Ло переедет в наш маленький уединенный домик. Я поговорила с доктором Бэннинг, и она согласилась, что мы должны жить вместе, если хотим продолжать отношения. Единственное условие и отличие от нашей обычной рутины состоит в том, что мы действительно должны жить вместе. Больше никаких отдельных комнат и тайных жизней. На этом этапе мы можем быть созависимыми, но наша зависимость друг от друга вполне может ударить по нашим другим. Скорее помогая, чем способствуя. Если доктор Бэннинг считает, что Ло — это огромный ключ к моему успеху (а не препятствие), то я в это верю. В конце концов, она умнее меня.
Роуз тоже будет жить в доме, следя за тем, чтобы мы с Ло общались с семьей, а не прибегали к нашим затворническим привычкам. План действительно кажется выполнимым. Но я знаю, что это может быть нелегко. Ничего и никогда не бывает легким.
Я спросила, не собирается ли она пригласить Коннора погостить у нас. Там есть дополнительная спальня для него, если она все еще хочет уединиться.

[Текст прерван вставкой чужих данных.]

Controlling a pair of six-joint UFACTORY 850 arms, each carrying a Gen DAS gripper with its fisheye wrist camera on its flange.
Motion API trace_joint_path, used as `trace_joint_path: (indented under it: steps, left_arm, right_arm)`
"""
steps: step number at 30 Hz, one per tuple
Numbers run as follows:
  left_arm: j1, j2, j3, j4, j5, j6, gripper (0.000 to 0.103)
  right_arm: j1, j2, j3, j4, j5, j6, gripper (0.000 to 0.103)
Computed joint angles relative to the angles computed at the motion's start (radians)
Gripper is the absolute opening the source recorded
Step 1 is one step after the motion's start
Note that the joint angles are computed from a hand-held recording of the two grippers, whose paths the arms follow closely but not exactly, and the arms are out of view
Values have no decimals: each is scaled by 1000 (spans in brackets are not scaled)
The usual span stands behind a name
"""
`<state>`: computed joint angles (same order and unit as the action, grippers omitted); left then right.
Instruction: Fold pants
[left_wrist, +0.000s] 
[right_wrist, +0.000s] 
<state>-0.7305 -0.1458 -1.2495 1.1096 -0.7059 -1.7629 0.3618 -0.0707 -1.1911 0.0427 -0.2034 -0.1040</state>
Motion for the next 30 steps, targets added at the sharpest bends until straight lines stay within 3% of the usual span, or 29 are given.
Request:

Но я забыла, что Коннор учится в Пенне, слишком далеко, чтобы постоянно жить здесь. Однако ее ответ не касался расстояния. Она сказала мне, что их отношения еще не достигли такого статуса, и ей было бы неудобно спрашивать его об этом. Я читаю между строк.
У них не было секса.
Роуз, может быть, и самая уверенная в себе девушка из всех, кого я знаю, но когда дело доходит до разговора о ее сексуальной жизни, она может покраснеть так же, как и я. Она может читать учебники и клинически изображать репродуктивную систему, не краснея. Черт возьми, она выдавала себя за меня, ведя себя так, словно у нее была сексуальная зависимость от десятков психотерапевтов. Но рассказывать кому-то о себе — все равно что вырывать гнилые зубы. Она старается держать свою личную жизнь в секрете, но я думаю, что дело не только в этом. Я думаю, она боится признаться в своих чувствах. Она хочет, чтобы люди думали, что она ледяная королева, но на самом деле она боится так же, как и все мы.